DIRECTIONS FOR THIS TASK:
Every line of the data, first to last, must be written out unchanged.

RECORDS SUPPLIED:
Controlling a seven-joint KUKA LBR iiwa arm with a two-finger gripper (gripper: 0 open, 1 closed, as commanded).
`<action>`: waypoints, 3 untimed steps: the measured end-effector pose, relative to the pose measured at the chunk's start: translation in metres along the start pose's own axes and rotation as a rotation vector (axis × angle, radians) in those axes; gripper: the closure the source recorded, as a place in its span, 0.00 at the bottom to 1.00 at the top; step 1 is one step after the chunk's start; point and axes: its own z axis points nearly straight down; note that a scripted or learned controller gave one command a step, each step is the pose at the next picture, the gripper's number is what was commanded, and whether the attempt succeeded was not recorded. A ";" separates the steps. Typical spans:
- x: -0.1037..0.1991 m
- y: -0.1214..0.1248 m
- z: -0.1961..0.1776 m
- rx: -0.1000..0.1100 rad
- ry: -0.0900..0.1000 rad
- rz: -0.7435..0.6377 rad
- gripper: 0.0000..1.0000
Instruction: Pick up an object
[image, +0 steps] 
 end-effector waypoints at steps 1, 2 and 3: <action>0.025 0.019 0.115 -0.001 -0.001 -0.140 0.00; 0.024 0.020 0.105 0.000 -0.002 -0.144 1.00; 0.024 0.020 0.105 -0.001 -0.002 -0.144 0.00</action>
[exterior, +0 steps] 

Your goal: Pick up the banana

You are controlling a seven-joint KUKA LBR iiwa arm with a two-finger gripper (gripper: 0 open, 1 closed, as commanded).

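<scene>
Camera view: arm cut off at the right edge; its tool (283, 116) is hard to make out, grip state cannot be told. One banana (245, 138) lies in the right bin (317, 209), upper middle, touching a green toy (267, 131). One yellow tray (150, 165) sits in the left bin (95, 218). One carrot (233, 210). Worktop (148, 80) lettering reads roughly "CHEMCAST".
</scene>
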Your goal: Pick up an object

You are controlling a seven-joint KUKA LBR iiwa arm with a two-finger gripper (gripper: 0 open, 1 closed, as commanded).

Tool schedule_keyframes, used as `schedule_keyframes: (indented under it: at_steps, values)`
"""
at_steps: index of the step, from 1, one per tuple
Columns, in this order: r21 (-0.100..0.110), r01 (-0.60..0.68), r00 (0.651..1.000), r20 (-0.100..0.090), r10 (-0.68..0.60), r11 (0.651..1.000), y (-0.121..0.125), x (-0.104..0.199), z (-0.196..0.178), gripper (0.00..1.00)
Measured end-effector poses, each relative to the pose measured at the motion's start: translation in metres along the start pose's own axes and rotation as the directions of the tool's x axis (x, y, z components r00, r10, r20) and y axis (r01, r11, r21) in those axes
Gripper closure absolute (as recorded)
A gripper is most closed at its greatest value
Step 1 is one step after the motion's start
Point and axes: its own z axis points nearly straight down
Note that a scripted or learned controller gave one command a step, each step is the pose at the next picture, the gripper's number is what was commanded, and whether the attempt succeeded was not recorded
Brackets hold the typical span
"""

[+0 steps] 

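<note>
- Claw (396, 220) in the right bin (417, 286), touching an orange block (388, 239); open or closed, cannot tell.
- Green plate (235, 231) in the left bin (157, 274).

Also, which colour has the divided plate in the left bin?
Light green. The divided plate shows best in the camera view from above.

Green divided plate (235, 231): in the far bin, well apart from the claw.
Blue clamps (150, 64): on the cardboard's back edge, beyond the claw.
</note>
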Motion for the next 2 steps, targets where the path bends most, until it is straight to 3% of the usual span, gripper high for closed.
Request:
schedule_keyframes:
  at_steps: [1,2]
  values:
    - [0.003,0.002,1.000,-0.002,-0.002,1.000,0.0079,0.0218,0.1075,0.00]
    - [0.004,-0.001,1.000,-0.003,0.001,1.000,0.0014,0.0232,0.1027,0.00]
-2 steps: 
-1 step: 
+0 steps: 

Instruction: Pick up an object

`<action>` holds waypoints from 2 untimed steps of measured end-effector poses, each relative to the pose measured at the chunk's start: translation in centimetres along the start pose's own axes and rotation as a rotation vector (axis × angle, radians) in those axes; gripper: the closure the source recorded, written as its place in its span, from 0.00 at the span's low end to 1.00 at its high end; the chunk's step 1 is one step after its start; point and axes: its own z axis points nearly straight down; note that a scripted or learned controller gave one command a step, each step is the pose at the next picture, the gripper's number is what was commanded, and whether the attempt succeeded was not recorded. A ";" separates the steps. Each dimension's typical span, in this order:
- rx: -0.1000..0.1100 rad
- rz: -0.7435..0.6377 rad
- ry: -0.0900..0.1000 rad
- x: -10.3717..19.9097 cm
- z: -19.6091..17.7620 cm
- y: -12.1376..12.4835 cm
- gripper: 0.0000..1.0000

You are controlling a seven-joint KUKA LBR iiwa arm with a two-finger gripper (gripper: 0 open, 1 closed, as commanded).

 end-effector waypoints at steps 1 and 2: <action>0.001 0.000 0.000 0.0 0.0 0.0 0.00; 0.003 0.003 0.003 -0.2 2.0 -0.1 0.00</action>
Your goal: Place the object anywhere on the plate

EXERCISE ANSWER:
Controlling a seven-joint KUKA LBR iiwa arm with a two-finger gripper (gripper: 0 open, 1 closed, as commanded).
`<action>`: waypoints, 3 untimed steps: the measured end-effector pose, relative to the pose measured at the chunk's start: translation in metres along the start pose's own axes and rotation as a rotation vector (axis × angle, radians) in those axes; gripper: the closure the source recorded, as a place in its span, 0.00 at the bottom to 1.00 at the top; step 1 is one step after the chunk's start; point and axes: its own z axis points nearly straight down; note that a scripted or learned controller gave one command a step, each step is the pose at the next picture, the gripper's number is what was commanded, and whether the attempt succeeded was not recorded. A ";" separates the steps. Typical spans:
- x: -0.1037..0.1991 m
- y: -0.1214..0.1248 m
- z: -0.1961..0.1776 m
- rx: -0.1000..0.1100 rad
- ry: -0.0900..0.1000 rad
- rz: -0.7435..0.6377 rad
- gripper: 0.0000..1.0000
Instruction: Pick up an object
[image, +0 steps] 
 end-effector waypoints at steps 1, 2 and 3: <action>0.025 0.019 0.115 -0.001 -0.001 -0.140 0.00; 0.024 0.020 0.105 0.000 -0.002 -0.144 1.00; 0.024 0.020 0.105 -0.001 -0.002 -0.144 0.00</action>
[exterior, +0 steps] 

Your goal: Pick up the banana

You are controlling a seven-joint KUKA LBR iiwa arm with a two-finger gripper (gripper: 0 open, 1 closed, as commanded).

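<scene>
Camera view: arm cut off at the right edge; its tool (283, 116) is hard to make out, grip state cannot be told. One banana (245, 138) lies in the right bin (317, 209), upper middle, touching a green toy (267, 131). One yellow tray (150, 165) sits in the left bin (95, 218). One carrot (233, 210). Worktop (148, 80) lettering reads roughly "CHEMCAST".
</scene>
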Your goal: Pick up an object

You are controlling a seven-joint KUKA LBR iiwa arm with a two-finger gripper (gripper: 0 open, 1 closed, as commanded).

Tool schedule_keyframes, used as `schedule_keyframes: (indented under it: at_steps, values)`
"""
at_steps: index of the step, from 1, one per tuple
Columns, in this order: r21 (-0.100..0.110), r01 (-0.60..0.68), r00 (0.651..1.000), r20 (-0.100..0.090), r10 (-0.68..0.60), r11 (0.651..1.000), y (-0.121..0.125), x (-0.104..0.199), z (-0.196..0.178), gripper (0.00..1.00)
Measured end-effector poses, each relative to the pose measured at the motion's start: translation in metres along the start pose's own axes and rotation as the directions of the tool's x axis (x, y, z components r00, r10, r20) and y axis (r01, r11, r21) in those axes
Gripper closure absolute (as recorded)
A gripper is most closed at its greatest value
Step 1 is one step after the motion's start
Point and axes: its own z axis points nearly straight down
Note that a scripted or learned controller gave one command a step, each step is the pose at the next picture, the gripper's number is what was commanded, and whether the attempt succeeded was not recorded
Brackets hold the typical span
"""

[+0 steps] 

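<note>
- Claw (396, 220) in the right bin (417, 286), touching an orange block (388, 239); open or closed, cannot tell.
- Green plate (235, 231) in the left bin (157, 274).

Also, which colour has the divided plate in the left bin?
Light green. The divided plate shows best in the camera view from above.

Green divided plate (235, 231): in the far bin, well apart from the claw.
Blue clamps (150, 64): on the cardboard's back edge, beyond the claw.
</note>
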Motion for the next 2 steps, targets where the path bends most, until it is straight to 3% of the usual span, gripper high for closed.
Request:
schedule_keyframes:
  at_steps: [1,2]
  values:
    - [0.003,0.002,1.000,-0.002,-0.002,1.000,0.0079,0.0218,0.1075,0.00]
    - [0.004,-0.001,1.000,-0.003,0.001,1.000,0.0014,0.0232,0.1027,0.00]
-2 steps: 
-1 step: 
+0 steps: 

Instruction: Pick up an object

`<action>` holds waypoints from 2 untimed steps of measured end-effector poses, each relative to the pose measured at the chunk's start: translation in centimetres along the start pose's own axes and rotation as a rotation vector (axis × angle, radians) in those axes; gripper: the closure the source recorded, written as its place in its span, from 0.00 at the span's low end to 1.00 at its high end; the chunk's step 1 is one step after its start; point and axes: its own z axis points nearly straight down; note that a scripted or learned controller gave one command a step, each step is the pose at the next picture, the gripper's number is what was commanded, and whether the attempt succeeded was not recorded. A ";" separates the steps. Each dimension's typical span, in this order:
- rx: -0.1000..0.1100 rad
- rz: -0.7435..0.6377 rad
- ry: -0.0900..0.1000 rad
- x: -10.3717..19.9097 cm
- z: -19.6091..17.7620 cm
- y: -12.1376..12.4835 cm
- gripper: 0.0000..1.0000

You are controlling a seven-joint KUKA LBR iiwa arm with a two-finger gripper (gripper: 0 open, 1 closed, as commanded).

 end-effector waypoints at steps 1 and 2: <action>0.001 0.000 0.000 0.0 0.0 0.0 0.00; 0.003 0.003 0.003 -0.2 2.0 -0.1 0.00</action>
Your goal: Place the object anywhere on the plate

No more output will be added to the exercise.